Showing $x^4+x^3+2x+15$ is irreducible in $\mathbb{Q}[x]$

Question

Specifically, I'm trying to solve this problem:

Prove that $p(x)=x^4+x^3+2x+15$ is an irreducible polynomial in $\mathbb{Q}[x]$ by considering $p(x)$ mod $3$ and showing that $p(x)$ has no rational roots.
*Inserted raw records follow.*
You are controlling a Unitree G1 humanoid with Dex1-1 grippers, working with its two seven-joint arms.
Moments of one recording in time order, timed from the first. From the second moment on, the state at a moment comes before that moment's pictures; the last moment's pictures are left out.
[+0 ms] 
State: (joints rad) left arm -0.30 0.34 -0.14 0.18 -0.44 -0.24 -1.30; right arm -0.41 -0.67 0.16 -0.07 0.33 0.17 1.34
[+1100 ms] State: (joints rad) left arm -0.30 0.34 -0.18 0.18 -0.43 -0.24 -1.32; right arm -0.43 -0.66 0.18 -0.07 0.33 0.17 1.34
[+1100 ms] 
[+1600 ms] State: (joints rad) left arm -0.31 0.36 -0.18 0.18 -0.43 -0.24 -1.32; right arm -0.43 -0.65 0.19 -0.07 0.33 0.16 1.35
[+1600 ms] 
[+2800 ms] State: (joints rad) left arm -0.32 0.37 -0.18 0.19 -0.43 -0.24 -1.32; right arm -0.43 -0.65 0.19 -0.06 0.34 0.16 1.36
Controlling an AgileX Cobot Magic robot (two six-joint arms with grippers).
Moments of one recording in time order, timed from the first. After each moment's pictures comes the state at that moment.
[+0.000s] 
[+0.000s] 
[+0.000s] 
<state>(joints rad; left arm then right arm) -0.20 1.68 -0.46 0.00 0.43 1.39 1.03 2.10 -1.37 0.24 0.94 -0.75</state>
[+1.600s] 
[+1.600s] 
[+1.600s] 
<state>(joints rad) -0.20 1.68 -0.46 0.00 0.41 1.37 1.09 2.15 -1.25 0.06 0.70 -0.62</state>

I'm able to show this is irreducible by applying the rational root theorem to eliminate the possibility of a linear factor and then brute force eliminating the possible quadratic factors, but I don't see how to do this in the way the problem states. Taking $p(x)$ mod $3$, we have $$x^4+x^3+2x+15\equiv x(x^3+x^2+2)\bmod 3.$$ Then, this cubic term is irreducible mod $3$, but how does this help me derive the desired conclusion?

Answer 1

If I recall my algebra correctly, there's a theorem that says that if $p(x) \in \mathbb{Z}[x]$ is irreducible over $\mathbb{Z}[x],$ then it's irreducible over $\mathbb{Q}[x].$ Therefore, if $p(x)$ has no rational roots but is reducible over $\mathbb{Z}[x],$ then it'll be the product of two quadratics with integer coefficients, but then it should still be the product of two quadratics when going mod $3.$

Answer 2

I believe it is simpler to check that $p(x)$ is irreducible over $\mathbb{F}_2$, thus it is irreducible over $\mathbb{Q}$. Indeed $$ p(x) \equiv x^4+x^3+1 $$ clearly has no root in $\mathbb{F}_2$, but the only quadratic irreducible polynomial over $\mathbb{F}_2$ is $x^2+x+1$. Since $p(x)\neq (x^2+x+1)^2=x^4+x^2+1$, $p(x)$ has no quadratic factor and it is irreducible.